- [Work task] Repeat, please, exactly the lines from the one that has "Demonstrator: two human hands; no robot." through the end of the records below, with pictures dropped.

*** Excerpted data ***

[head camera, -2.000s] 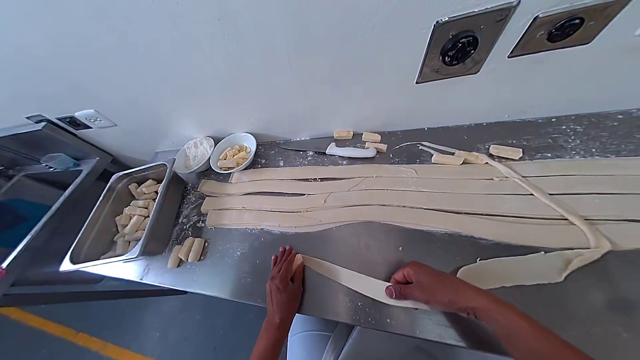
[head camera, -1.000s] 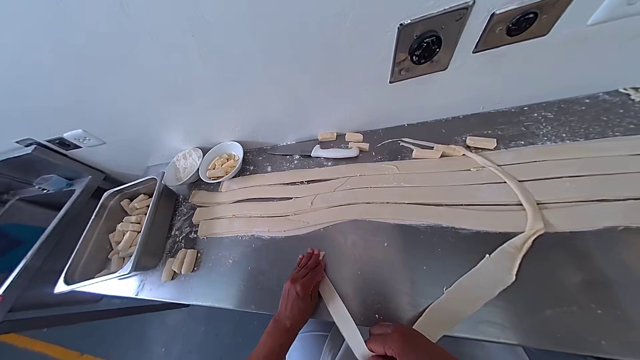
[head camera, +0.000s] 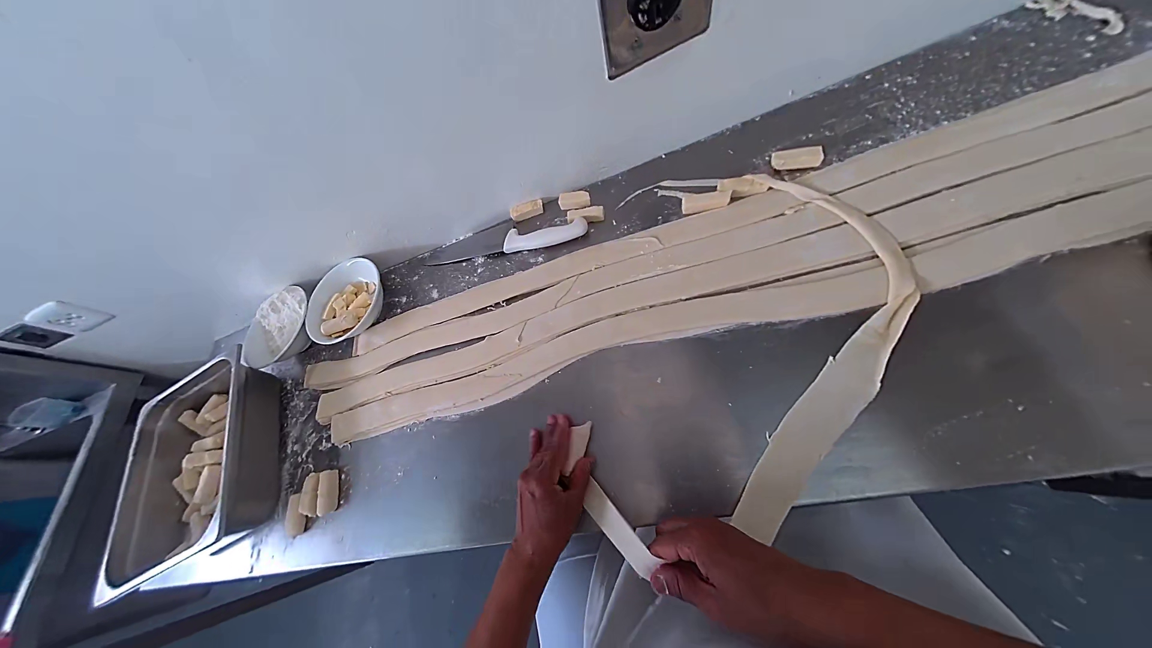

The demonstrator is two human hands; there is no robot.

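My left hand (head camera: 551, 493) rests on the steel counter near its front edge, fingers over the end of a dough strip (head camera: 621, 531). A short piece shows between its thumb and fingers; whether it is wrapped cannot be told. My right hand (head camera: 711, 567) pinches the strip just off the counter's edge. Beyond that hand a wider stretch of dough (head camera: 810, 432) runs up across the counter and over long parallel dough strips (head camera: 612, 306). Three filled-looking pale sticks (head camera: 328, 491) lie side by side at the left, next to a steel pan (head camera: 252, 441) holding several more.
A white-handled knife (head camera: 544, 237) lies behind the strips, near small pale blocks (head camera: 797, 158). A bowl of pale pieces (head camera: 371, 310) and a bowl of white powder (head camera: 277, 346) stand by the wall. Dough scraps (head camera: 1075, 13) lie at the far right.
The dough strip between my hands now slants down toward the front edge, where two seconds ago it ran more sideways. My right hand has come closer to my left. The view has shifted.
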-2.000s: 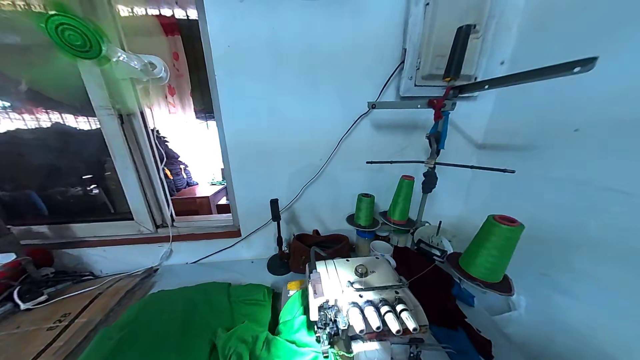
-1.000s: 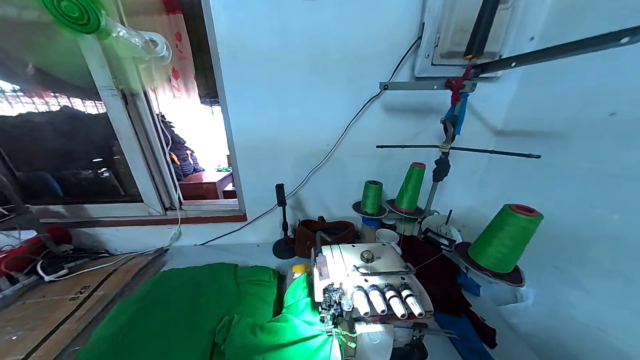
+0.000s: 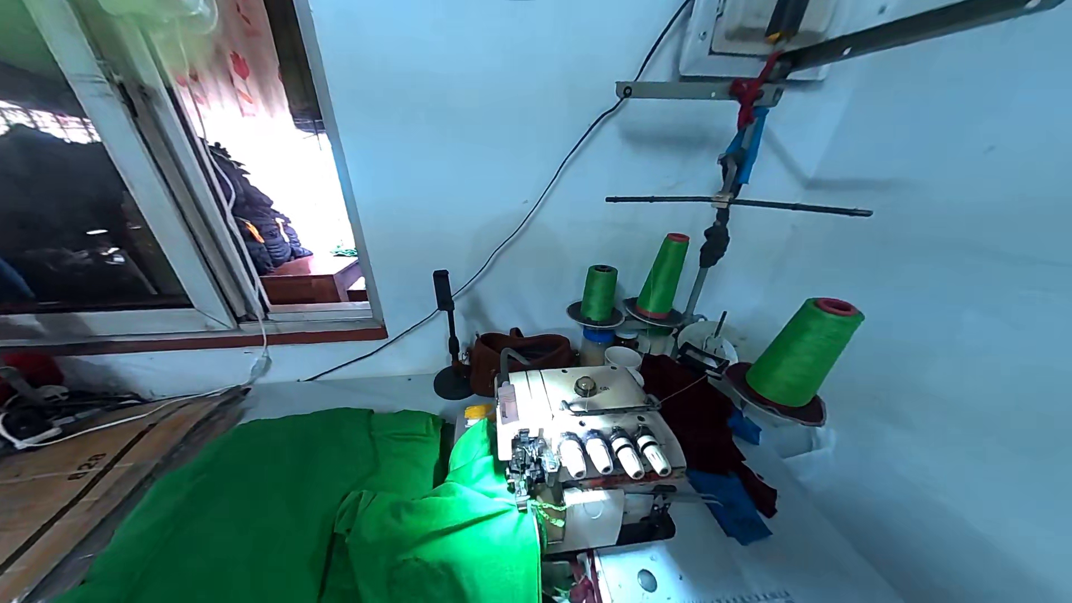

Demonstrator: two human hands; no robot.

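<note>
Neither of my hands shows in the head view. An overlock sewing machine stands at the lower middle, with several white tension dials on its front. Green fabric spreads to its left, and a brightly lit part of the cloth reaches the needle area. Short green threads show beside the needle area. Behind the machine, a small green thread cone and a taller green cone stand on holders. A large green cone leans on a holder at the right.
A thread stand pole rises behind the machine. A brown container and a black stand are near the wall. Dark red cloth and blue cloth lie right of the machine. A cardboard box sits at left, below a window.
The view has shifted somewhat, so the machine and window sit differently in the picture. Nothing else has plainly changed.
</note>
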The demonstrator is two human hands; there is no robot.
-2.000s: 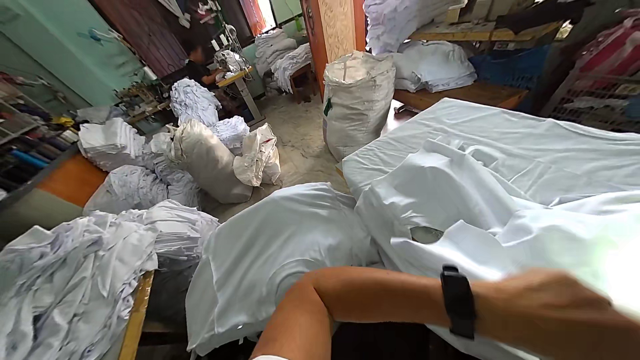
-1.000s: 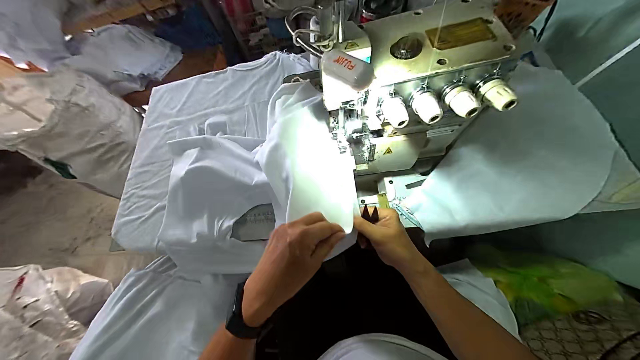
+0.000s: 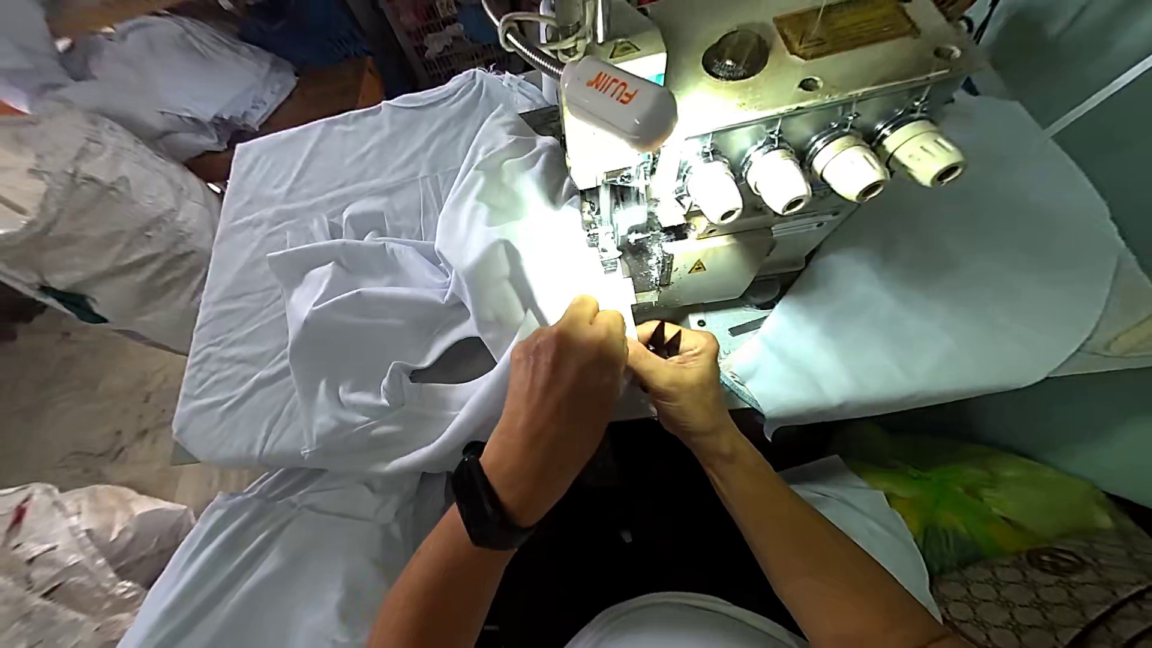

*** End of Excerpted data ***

- [Result below]
Demonstrator: two human hands; no robot.

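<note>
Neither of my hands shows in the head view. An overlock sewing machine stands at the lower middle, with several white tension dials on its front. Green fabric spreads to its left, and a brightly lit part of the cloth reaches the needle area. Short green threads show beside the needle area. Behind the machine, a small green thread cone and a taller green cone stand on holders. A large green cone leans on a holder at the right.
A thread stand pole rises behind the machine. A brown container and a black stand are near the wall. Dark red cloth and blue cloth lie right of the machine. A cardboard box sits at left, below a window.
The view has shifted somewhat, so the machine and window sit differently in the picture. Nothing else has plainly changed.
</note>
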The demonstrator is two human hands; there is no robot.
-2.000s: 
-1.000s: 
+0.000s: 

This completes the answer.